Une charge de travail considérable

Les internes assurent une part importante du fonctionnement quotidien des hôpitaux, souvent sur des plages horaires longues et des gardes éprouvantes. Leur rémunération paraît faible au regard des responsabilités cliniques qu'ils exercent et du niveau d'études déjà atteint. Mieux les payer reviendrait à reconnaître une contribution réelle, et non seulement un statut d'apprenti.

2

Attractivité et fidélisation

Une meilleure compensation pourrait aider à retenir de jeunes médecins tentés par l'épuisement, la reconversion ou l'exercice à l'étranger. Dans un contexte de tensions sur l'offre de soins, chaque praticien formé qui reste dans le système public a une valeur élevée. La rémunération est l'un des leviers les plus directs pour soutenir cet engagement.

3

Qualité et sécurité des soins

Des conditions matérielles plus dignes peuvent réduire la fatigue, le stress financier et les arbitrages contraints qui pèsent sur les internes. Un professionnel moins précarisé est généralement plus disponible et plus attentif au patient.

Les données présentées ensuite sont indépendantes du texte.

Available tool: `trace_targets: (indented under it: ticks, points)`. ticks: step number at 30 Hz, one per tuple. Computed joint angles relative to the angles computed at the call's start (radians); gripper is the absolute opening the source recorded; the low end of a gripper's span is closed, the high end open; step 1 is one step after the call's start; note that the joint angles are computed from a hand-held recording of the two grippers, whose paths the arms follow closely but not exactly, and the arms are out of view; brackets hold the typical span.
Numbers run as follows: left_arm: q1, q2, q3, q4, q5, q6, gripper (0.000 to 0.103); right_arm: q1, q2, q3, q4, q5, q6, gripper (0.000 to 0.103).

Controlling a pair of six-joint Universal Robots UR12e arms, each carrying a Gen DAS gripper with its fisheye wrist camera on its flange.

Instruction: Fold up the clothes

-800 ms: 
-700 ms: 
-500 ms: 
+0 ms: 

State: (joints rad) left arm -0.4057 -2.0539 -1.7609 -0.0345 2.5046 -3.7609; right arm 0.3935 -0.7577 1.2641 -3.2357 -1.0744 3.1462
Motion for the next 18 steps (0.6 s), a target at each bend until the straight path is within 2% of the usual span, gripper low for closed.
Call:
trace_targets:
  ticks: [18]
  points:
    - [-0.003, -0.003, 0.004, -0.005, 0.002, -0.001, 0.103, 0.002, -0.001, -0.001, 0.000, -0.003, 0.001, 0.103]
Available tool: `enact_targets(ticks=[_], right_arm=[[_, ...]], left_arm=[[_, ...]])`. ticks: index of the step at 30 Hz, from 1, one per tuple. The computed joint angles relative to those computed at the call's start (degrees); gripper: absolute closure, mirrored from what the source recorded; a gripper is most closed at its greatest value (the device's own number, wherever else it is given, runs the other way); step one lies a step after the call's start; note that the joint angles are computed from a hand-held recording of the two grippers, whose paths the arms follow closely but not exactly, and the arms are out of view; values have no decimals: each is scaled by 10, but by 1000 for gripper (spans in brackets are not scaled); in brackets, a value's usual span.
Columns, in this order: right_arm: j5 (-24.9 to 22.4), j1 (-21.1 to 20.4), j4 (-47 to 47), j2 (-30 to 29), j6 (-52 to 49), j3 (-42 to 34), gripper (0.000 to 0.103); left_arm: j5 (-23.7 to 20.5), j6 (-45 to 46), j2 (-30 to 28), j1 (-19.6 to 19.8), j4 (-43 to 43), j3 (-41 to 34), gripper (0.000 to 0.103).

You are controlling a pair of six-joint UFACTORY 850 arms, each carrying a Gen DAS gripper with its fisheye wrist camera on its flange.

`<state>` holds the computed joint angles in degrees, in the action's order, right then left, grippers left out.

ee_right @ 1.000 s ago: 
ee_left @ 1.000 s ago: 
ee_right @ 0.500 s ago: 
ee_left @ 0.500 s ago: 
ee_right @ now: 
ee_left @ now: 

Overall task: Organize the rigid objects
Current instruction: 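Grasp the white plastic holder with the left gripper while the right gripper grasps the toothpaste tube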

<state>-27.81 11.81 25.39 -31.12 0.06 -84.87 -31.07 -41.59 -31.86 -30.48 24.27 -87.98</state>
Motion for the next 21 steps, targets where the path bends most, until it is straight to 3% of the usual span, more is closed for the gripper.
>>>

L'enjeu dépasse la justice individuelle : il touche à la fiabilité de la chaîne de soins.

Nuance & verdict

La contribution des internes au système hospitalier justifie un examen sérieux de leur rémunération, d'autant qu'elle touche à l'attractivité d'une profession sous tension. Mais une hausse isolée, sans financement identifié ni clarification du statut, risque de déplacer le problème plutôt que de le résoudre. Une approche raisonnable consisterait à coupler une revalorisation ciblée avec une réflexion sur l'organisation des gardes et l'encadrement. L'objectif devrait être de reconnaître le travail réel tout en préservant la cohérence de la formation. C'est moins une question de générosité que de soutenabilité du service public de santé.